* [The data]:
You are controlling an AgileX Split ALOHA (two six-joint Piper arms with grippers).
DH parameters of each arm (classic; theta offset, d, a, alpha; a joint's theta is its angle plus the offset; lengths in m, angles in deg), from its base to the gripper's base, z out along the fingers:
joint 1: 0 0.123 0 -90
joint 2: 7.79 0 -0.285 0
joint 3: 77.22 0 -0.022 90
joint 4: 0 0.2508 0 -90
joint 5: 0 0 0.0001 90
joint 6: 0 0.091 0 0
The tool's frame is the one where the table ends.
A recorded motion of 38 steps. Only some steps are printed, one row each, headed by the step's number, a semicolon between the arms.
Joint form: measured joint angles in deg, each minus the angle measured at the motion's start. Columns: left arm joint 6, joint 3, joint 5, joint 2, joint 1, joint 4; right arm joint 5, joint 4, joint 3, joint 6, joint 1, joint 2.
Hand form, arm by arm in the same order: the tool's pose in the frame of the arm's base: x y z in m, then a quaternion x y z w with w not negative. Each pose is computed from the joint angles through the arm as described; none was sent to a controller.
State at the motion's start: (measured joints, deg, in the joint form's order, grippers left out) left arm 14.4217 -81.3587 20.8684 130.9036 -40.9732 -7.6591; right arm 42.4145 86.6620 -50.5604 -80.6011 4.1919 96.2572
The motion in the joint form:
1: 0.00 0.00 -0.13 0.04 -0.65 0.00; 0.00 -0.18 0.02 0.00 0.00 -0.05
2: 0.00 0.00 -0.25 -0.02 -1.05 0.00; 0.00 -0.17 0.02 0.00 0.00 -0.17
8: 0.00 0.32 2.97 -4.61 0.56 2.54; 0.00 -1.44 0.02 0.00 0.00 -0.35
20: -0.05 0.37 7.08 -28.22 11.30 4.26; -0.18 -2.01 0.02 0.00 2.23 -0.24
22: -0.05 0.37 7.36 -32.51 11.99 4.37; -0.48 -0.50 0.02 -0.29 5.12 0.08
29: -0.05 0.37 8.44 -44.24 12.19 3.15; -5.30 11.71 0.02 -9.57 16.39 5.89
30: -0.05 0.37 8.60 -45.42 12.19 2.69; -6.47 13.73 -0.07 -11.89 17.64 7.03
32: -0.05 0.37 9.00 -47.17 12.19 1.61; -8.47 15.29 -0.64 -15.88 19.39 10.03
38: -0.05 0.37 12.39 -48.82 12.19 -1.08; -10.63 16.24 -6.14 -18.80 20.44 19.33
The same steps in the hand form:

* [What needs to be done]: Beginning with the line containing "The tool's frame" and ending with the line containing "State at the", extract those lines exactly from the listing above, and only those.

* [Your response]:
The tool's frame is the one where the table ends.
A recorded motion of 38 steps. Only some steps are printed, one row each, headed by the step's number, a semicolon between the arms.
Joint form: measured joint angles in deg, each minus the angle measured at the motion's start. Columns: left arm joint 6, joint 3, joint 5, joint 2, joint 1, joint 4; right arm joint 5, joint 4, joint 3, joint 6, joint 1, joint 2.
Hand form, arm by arm in the same order: the tool's pose in the frame of the arm's base: x y z in m, then a quaternion x y z w with w not negative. Each pose is computed from the joint angles through the arm as described; none was sent to a controller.
State at the motion's start: (measured joints, deg, in the joint form's order, grippers left out) left arm 14.4217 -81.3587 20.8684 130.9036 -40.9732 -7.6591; right arm 42.4145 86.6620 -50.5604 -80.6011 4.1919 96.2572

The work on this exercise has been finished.